• [Exercise requirements]: Copy every record below exactly as it stands.

*** Exercise inputs ***

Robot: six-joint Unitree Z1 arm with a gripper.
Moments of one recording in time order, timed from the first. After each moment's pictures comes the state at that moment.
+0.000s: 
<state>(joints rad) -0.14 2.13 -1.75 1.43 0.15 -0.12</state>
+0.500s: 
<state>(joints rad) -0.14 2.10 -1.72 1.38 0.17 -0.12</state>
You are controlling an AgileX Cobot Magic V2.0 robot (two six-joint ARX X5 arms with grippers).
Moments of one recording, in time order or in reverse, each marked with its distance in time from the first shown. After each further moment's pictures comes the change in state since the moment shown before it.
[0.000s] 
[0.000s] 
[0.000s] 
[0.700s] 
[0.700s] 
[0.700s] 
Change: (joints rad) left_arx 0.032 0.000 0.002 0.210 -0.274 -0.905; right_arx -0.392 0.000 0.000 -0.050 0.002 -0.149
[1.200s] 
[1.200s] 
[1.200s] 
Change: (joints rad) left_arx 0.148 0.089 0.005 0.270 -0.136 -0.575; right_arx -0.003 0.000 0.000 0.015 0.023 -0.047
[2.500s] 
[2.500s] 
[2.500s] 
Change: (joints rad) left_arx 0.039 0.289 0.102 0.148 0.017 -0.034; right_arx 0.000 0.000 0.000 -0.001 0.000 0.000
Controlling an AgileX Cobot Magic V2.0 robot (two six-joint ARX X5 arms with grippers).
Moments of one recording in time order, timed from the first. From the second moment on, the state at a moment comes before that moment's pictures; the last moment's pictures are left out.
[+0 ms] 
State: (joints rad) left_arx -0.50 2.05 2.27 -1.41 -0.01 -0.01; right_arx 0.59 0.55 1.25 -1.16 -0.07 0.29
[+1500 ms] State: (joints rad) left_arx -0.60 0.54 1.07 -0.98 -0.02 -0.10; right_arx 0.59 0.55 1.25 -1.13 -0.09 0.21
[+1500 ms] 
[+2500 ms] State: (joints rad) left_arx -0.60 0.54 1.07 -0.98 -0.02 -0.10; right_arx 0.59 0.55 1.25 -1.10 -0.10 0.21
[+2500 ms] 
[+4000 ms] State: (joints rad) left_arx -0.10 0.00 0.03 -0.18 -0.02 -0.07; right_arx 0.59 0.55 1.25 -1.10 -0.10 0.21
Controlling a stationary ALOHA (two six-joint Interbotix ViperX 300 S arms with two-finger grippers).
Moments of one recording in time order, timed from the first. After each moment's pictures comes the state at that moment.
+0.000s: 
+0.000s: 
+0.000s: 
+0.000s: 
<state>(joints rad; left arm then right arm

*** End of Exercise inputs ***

• [Response area]:
Robot: six-joint Unitree Z1 arm with a gripper.
Moments of one recording in time order, timed from the first. After each moment's pictures comes the state at that moment.
+0.000s: 
<state>(joints rad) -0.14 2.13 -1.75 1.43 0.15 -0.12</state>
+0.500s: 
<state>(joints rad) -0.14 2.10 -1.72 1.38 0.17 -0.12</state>
You are controlling an AgileX Cobot Magic V2.0 robot (two six-joint ARX X5 arms with grippers).
Moments of one recording, in time order or in reverse, each marked with its distance in time from the first shown. After each further moment's pictures comes the change in state since the moment shown before it.
[0.000s] 
[0.000s] 
[0.000s] 
[0.700s] 
[0.700s] 
[0.700s] 
Change: (joints rad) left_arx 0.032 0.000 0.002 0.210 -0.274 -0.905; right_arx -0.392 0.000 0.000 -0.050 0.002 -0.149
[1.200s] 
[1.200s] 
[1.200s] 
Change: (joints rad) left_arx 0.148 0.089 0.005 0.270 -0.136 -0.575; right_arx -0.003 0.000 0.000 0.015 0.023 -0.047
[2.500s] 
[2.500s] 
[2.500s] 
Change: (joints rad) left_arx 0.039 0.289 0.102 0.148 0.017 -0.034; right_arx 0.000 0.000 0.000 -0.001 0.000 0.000
Controlling an AgileX Cobot Magic V2.0 robot (two six-joint ARX X5 arms with grippers).
Moments of one recording in time order, timed from the first. From the second moment on, the state at a moment comes before that moment's pictures; the last moment's pictures are left out.
[+0 ms] 
State: (joints rad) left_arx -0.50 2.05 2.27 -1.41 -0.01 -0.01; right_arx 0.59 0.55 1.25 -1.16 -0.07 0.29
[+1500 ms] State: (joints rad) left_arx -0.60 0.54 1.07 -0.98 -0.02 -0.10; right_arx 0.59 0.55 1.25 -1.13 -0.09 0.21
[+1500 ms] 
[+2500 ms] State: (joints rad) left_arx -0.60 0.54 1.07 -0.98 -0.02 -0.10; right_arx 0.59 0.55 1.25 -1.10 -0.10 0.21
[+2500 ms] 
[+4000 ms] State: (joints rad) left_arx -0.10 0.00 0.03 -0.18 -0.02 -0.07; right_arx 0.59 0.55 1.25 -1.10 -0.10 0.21
Controlling a stationary ALOHA (two six-joint Interbotix ViperX 300 S arms with two-finger grippers).
Moments of one recording in time order, timed from the first. After each moment's pictures comes the state at that moment.
+0.000s: 
+0.000s: 
+0.000s: 
+0.000s: 
<state>(joints rad; left arm then right arm

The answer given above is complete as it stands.